Something a little different: a book review

I think it's important as an English teacher to be practising what I am preaching.  I do this mainly by writing book reviews for the Booksellers blog.  I thought I'd post a few here for you.  I'll include the link to the original publication, too.


http://booksellersnz.wordpress.com/tag/purgatory/

Purgatory by Rosetta Allan

According to Catholic doctrine, when you are in purgatory, you are destined for heaven. But purification is necessary, so as to achieve the requisite holiness before paradise is reached. Unfortunately for John Finnigan, the 10 year-old murdered youth of this book, purgatory is also a place of suffering or torment. He can’t touch anything, and he finds himself alone once the bodies of his mother and two brothers, who initially share purgatory with him, are discovered. Perhaps purgatory is being left alone, abandoned by those closest to your heart. Or maybe it’s eternal boredom, the ultimate lesson in find-something-to-do that mothers have mouthed from time immemorial. ‘It’s so boring out here, we’re all getting ratty … nothing to do but fight,’ declares John on the second page. His journey, whilst in this state, from utter boredom to appreciation of the smallest things - owls, cats, pohutakawa trees - is an interesting one.

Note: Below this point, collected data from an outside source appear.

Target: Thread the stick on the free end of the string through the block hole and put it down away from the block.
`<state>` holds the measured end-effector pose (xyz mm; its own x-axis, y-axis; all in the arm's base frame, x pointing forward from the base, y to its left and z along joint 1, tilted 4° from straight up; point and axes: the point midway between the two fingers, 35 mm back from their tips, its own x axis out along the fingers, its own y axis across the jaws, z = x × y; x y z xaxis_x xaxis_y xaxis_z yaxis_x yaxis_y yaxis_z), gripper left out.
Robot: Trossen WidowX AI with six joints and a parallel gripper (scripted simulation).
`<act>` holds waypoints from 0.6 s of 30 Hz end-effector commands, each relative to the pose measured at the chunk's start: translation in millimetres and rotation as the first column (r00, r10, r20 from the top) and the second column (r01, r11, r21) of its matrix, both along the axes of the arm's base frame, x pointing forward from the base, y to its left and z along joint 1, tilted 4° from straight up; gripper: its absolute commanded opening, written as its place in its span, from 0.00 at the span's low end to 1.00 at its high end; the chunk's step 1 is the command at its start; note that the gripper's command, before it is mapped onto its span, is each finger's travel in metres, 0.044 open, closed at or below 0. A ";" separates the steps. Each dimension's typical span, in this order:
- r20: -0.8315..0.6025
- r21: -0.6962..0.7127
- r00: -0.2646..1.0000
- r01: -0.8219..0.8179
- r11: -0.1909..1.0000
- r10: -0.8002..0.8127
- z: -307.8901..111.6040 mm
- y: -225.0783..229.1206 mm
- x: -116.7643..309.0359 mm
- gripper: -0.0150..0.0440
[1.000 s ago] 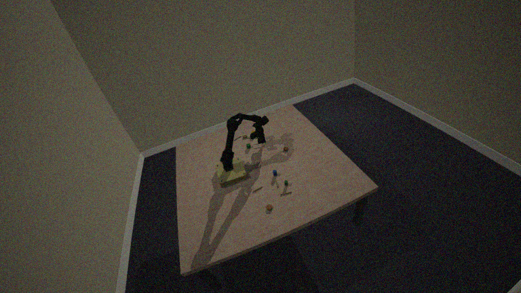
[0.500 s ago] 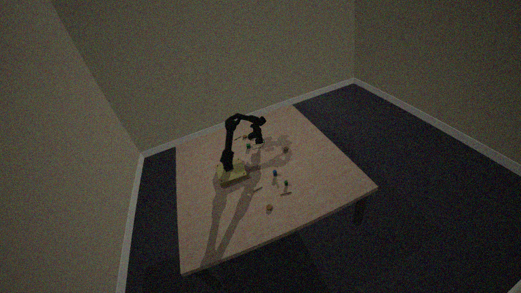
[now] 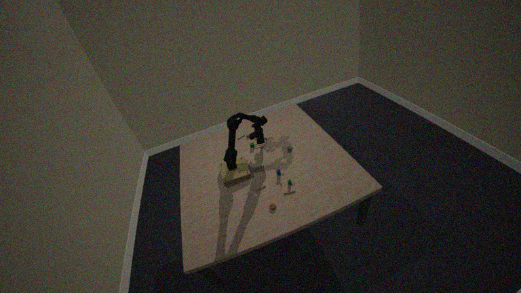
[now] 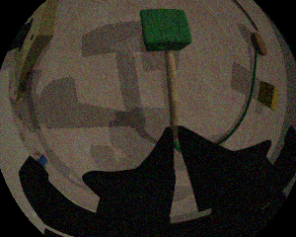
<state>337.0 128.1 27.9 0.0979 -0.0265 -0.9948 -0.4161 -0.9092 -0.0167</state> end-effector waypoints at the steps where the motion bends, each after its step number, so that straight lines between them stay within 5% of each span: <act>1: 0.001 -0.005 1.000 0.005 1.000 -0.005 -1.5 -0.3 -4.4 0.25; 18: 0.001 -0.005 1.000 0.005 1.000 -0.005 -3.4 6.0 -18.9 0.25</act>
<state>323.7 132.9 25.5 0.0989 -0.0275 -0.9947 -0.4169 -0.9088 -0.0163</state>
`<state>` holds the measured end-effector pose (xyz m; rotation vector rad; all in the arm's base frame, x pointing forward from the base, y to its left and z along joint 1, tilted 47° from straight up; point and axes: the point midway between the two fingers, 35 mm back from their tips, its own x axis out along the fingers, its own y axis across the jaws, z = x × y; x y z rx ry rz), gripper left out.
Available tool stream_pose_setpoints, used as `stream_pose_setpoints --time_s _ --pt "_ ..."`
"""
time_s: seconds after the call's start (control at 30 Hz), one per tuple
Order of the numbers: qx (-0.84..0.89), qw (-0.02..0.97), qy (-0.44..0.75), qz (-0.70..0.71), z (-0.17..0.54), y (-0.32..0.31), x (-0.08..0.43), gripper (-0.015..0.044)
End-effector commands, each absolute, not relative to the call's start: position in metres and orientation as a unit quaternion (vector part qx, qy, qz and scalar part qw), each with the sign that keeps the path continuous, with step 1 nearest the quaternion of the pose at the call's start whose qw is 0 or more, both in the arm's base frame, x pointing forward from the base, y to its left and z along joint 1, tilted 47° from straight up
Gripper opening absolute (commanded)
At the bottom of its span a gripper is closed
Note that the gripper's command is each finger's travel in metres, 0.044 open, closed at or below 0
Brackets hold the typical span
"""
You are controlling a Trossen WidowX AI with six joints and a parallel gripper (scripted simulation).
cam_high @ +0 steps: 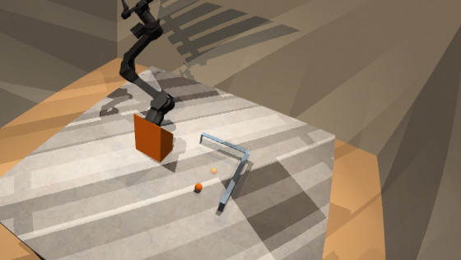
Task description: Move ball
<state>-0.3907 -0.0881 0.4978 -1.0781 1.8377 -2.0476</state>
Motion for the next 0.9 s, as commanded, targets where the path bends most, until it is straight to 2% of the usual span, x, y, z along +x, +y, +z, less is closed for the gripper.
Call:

Rosetta Allan uses first person, present tense ‘ghost narration’ to place us dead in the centre (pardon the pun) of John’s world. ‘No one knows we’re dead, except him,’ states John in the first 50 words of the novel, ‘We’re the dead Finnigans’. So of course, the next question is, who killed John and his family in 1865?


And so John’s story is alternated with James’. James Stack, whose life seems tough from the start. But not as tough as John’s - John is dead, after all, and James has the gift of life. James’ story is told in third person, past tense. This creates distance and gifts a traditional voice to the events of his life. Nothing really seems to go well for James, who follows his sister across the world, with her woollen, lace collar in his pocket. As the collar disintegrates, so do aspects of James’ life. But all the while we are reminded: he is alive, at least. It speaks to Allan’s skill that important moments, such as how John and James’ lives intersect, are subtlely rendered and not easily guessed. Well, I was pleased by this, anyway.


My over-arching fascination with this book came from the knowledge that these events actually occurred. Eleanor Catton’s The Luminaries was the most recent book to remind me of the richness of our history and how untouched it has remained, in literature, until recently. Or, sorry, maybe it is only just starting to be explored in fiction well. Living in Dunedin means hours can be spent perusing the settler exhibitions at Toitu (Otago Early Settlers’ Museum), Allan’s book is another reminder of the life of old characters in old photos that otherwise could remain historic artifacts of a time long-gone. Allan has explored her family history in a fictional way that reminds those of us from ‘other’ places (be it two or five generations back) that we were once settlers, that life was hard, and the world was a very different place.